* **Activity**: Find every line of the listing below where "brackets" appears, and copy it.
BEGIN
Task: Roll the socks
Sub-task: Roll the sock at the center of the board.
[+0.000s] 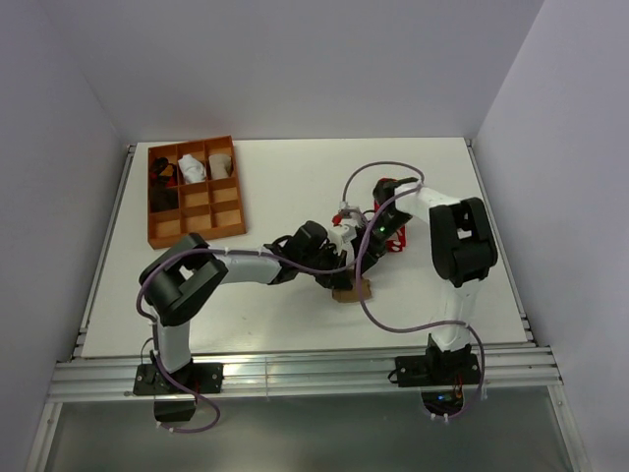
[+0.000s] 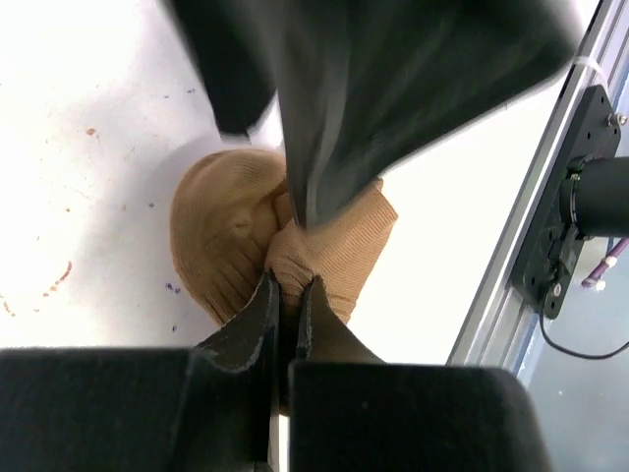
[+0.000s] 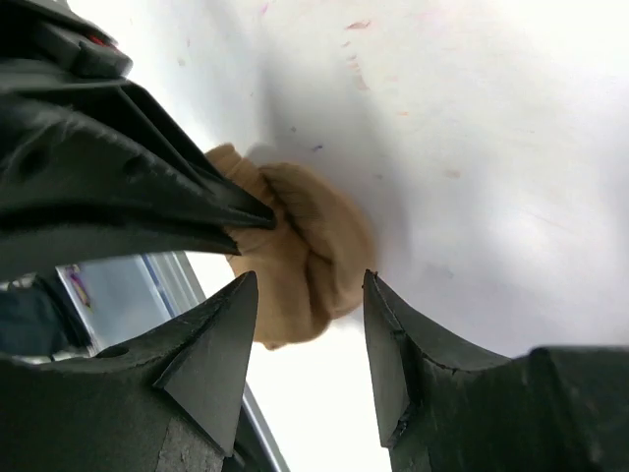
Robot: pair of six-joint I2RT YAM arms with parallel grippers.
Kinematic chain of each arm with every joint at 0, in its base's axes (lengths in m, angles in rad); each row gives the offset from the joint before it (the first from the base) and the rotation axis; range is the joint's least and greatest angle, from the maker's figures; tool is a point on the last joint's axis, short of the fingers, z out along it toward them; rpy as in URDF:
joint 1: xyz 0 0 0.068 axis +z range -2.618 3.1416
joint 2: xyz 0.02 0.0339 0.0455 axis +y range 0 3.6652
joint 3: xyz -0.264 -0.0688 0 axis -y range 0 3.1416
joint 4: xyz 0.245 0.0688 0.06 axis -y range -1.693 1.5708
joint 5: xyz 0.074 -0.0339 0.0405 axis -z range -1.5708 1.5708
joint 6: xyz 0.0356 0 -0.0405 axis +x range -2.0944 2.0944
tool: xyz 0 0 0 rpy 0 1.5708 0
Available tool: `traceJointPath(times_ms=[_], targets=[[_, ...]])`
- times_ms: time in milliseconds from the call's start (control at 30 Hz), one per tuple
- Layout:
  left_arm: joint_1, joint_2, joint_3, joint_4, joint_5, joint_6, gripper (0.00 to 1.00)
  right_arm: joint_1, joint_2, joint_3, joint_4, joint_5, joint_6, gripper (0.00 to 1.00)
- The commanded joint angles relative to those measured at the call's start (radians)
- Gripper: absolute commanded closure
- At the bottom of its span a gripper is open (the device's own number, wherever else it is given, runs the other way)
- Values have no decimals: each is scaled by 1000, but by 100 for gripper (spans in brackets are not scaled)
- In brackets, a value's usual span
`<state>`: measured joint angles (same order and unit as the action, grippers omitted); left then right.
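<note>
The tan sock point(image 2: 231, 236) lies bunched into a roundish wad on the white table point(image 1: 295, 187), near its front middle point(image 1: 352, 291). My left gripper point(image 2: 290, 283) is shut on a fold of the sock's ribbed cuff end. My right gripper point(image 3: 307, 280) hovers just above the wad with its jaws open and nothing between them; the sock point(image 3: 314, 246) shows past its fingertips. The left gripper's dark fingers point(image 3: 187, 211) pinch the sock at its left side. A red sock point(image 1: 397, 242) lies behind the right arm, and a dark sock point(image 1: 387, 184) lies farther back.
An orange compartment tray point(image 1: 226, 223) stands at the back left, holding small white and black bundles point(image 1: 191, 169). The table's front rail point(image 2: 511, 256) runs close to the tan sock. Both arms and their cables crowd the table's middle.
</note>
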<state>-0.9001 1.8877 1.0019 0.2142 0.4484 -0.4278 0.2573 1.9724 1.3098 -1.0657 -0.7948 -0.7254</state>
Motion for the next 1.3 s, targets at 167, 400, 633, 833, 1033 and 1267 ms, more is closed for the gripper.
traceJointPath(times_ms=[167,400,633,833,1033,1267], targets=[[-2,116,20,-211,-82,-25,100,-203,-157,-27,38,-145,-58,45],[41,168,122,-344,-12,-87,100,-302,-398,-223,248,-55,-51,45],[101,260,257,-564,87,-187,100,-296,-673,-454,414,5,-135,39],[130,321,343,-728,85,-177,100,-187,-884,-656,524,90,-249,36],[168,384,441,-837,87,-129,100,51,-1101,-834,693,229,-232,22],[178,433,503,-892,111,-89,100,258,-1018,-859,791,373,-216,23]])
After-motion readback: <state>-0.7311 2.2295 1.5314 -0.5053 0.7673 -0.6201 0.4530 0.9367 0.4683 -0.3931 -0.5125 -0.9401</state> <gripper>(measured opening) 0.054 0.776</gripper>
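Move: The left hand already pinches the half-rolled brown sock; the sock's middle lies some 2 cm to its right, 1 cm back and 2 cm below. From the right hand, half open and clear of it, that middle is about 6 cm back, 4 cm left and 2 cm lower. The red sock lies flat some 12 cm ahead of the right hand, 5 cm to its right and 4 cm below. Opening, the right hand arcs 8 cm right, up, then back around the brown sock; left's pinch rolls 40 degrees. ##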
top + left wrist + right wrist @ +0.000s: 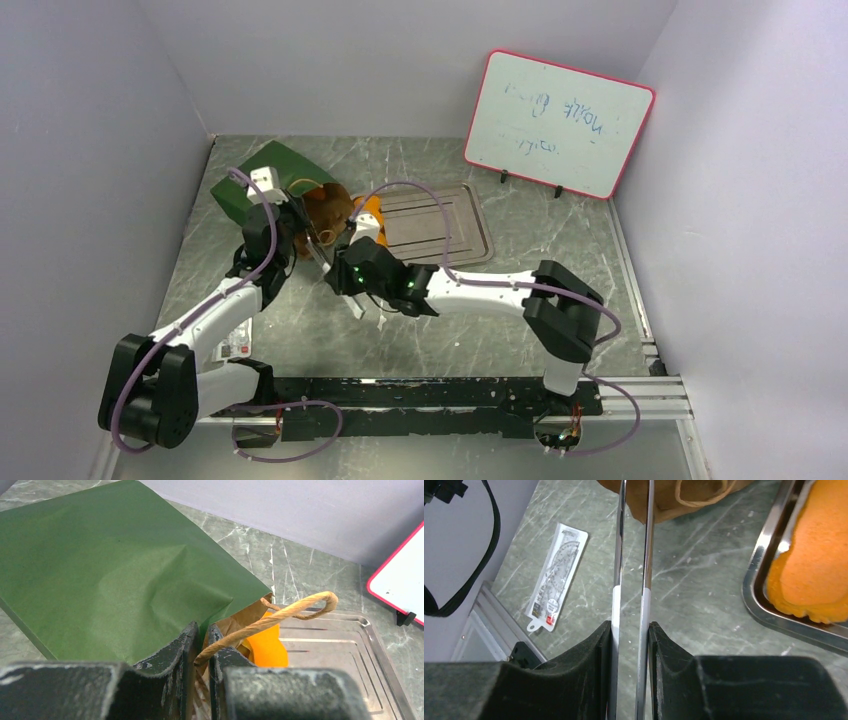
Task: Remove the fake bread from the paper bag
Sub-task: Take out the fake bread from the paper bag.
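The paper bag (268, 178) lies on its side at the back left, dark green outside (115, 575), its brown mouth (325, 212) facing the tray. My left gripper (202, 640) is shut on the rim of the bag's mouth, beside a tan cord handle (285, 611). One orange fake bread (368, 212) rests on the tray's left end (811, 565), just outside the mouth (267, 647). My right gripper (630, 630) is shut on metal tongs (647, 545), whose arms point at the bag's mouth (664, 500). What lies deeper in the bag is hidden.
A flat silver tray (445, 228) sits right of the bag, its rim (754, 595) close to the tongs. A packaged protractor ruler (554, 575) lies on the table near the left arm (237, 342). A whiteboard (558, 123) leans at the back right.
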Controlling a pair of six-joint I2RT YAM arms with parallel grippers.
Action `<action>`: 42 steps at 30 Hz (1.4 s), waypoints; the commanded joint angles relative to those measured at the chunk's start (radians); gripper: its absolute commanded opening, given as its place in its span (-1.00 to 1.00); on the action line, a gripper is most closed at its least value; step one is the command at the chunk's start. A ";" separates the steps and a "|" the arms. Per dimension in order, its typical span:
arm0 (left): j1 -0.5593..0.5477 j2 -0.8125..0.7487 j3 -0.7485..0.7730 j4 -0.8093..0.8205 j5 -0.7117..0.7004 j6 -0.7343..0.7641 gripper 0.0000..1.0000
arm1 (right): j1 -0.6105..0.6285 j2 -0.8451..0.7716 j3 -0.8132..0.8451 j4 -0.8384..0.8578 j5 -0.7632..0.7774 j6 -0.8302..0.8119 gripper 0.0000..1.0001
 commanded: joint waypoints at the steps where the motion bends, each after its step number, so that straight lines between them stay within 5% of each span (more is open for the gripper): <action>1: 0.009 -0.037 -0.004 0.006 0.017 -0.019 -0.86 | -0.009 0.058 0.081 0.002 -0.039 0.023 -0.74; 42: 0.009 -0.049 -0.009 -0.045 0.049 -0.034 -0.86 | -0.240 0.311 0.142 0.278 -0.461 0.253 -0.35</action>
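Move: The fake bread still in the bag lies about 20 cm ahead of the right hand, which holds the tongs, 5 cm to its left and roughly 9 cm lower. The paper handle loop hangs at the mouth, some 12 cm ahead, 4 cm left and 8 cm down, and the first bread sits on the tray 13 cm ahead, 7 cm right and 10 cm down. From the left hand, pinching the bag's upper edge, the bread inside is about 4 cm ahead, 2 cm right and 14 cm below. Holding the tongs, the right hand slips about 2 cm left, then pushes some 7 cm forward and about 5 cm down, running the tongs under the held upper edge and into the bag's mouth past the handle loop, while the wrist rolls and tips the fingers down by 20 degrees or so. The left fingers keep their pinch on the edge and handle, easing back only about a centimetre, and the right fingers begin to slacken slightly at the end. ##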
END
* **Reply to the task**:
- Values have no decimals: each is scaled by 1000, but by 100 for gripper (spans in brackets are not scaled)
- In brackets, a value's usual span

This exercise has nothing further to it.